**Your task**
A word-for-word copy of the data is what's wanted; pictures stay out of it.

· · · ·

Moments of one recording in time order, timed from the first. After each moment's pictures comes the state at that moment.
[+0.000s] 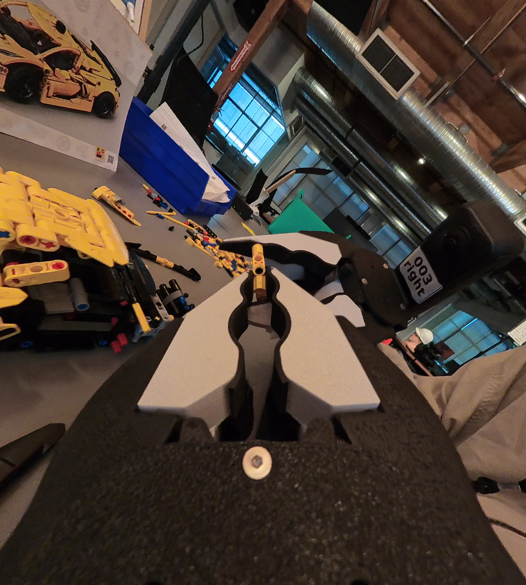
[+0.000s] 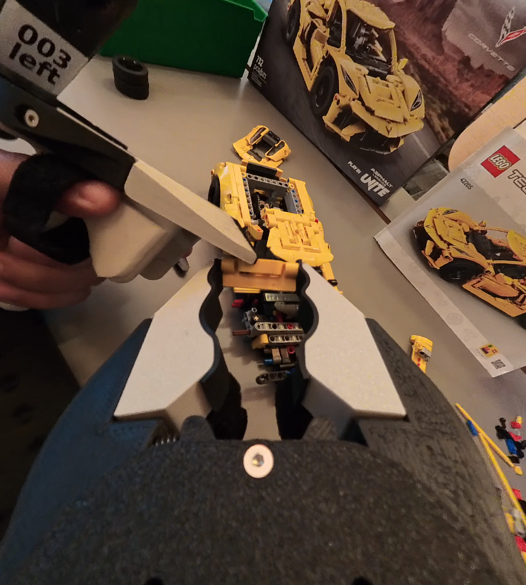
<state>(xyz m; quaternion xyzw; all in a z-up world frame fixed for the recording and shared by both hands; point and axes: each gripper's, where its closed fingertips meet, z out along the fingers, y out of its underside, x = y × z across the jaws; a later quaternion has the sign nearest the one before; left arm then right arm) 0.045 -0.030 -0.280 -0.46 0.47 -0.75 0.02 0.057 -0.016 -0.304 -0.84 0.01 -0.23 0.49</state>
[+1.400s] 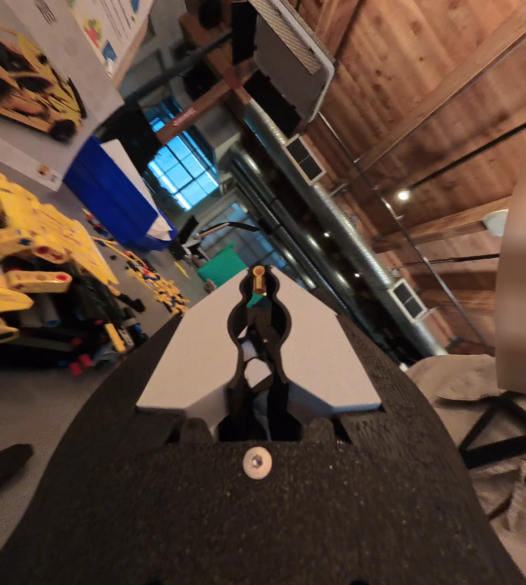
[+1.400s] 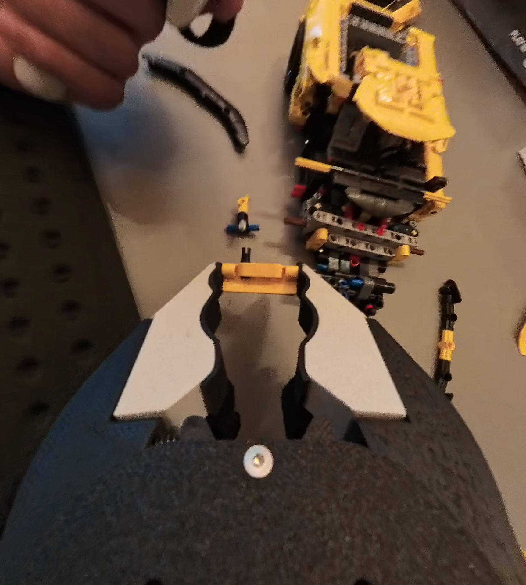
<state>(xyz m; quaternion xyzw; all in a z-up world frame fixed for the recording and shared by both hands) 0.038 0.005 -0.254 -0.42 0.34 -0.84 -0.09 0.041 -0.071 -0.381 -0.91 -0.06 -0.09 0.40</state>
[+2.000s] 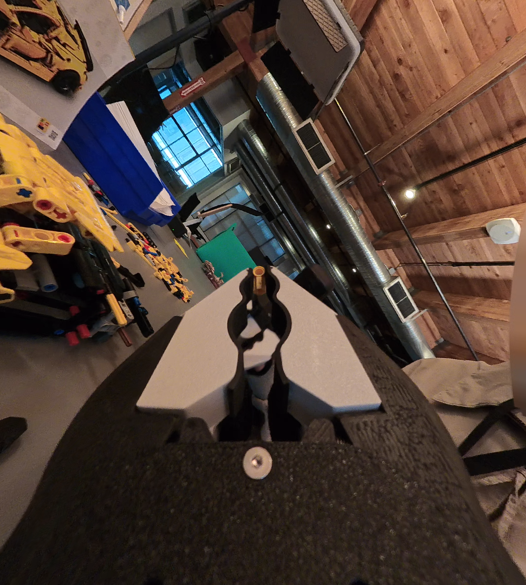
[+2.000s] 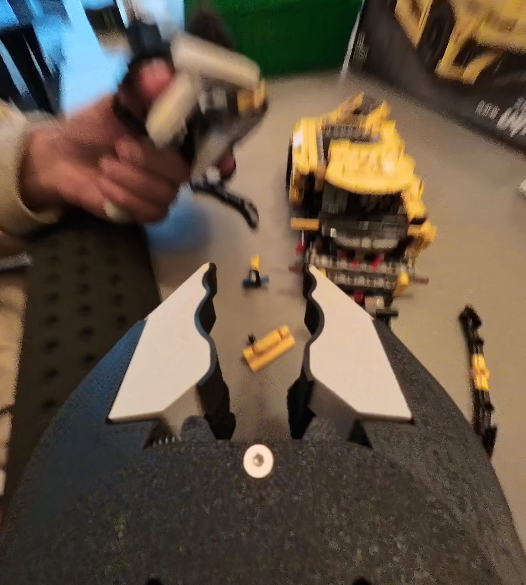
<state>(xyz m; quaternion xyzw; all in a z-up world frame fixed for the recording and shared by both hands) 0.041 -0.006 -0.269 -0.45 0.34 -0.82 -0.13 0.037 -0.066 -0.338 -0.84 -0.01 0.01 0.55</state>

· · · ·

**Completed exercise**
Moments of one recording in time order, timed from the first. After each moment's pictures comes the state at that moment.
[+0.000s] 
[+0.000s] 
<state>(xyz m; quaternion xyzw; all in a z-up world frame fixed for the recording and shared by both hands; point and axes: each gripper's, where its closed fingertips meet, z out along the fingers, y out of its underside, x = y × z across the jaws; a later quaternion has the sign nearest the one before; left arm then right arm) 0.045 -0.030 -0.280 -0.46 0.47 -0.75 0.02 0.057 -0.016 -0.304 -0.84 0.01 -0.23 0.49</state>
[+1.400s] 
[+1.400s] 
<state>(xyz m; quaternion xyzw; all in a z-up world frame fixed for the recording and shared by both hands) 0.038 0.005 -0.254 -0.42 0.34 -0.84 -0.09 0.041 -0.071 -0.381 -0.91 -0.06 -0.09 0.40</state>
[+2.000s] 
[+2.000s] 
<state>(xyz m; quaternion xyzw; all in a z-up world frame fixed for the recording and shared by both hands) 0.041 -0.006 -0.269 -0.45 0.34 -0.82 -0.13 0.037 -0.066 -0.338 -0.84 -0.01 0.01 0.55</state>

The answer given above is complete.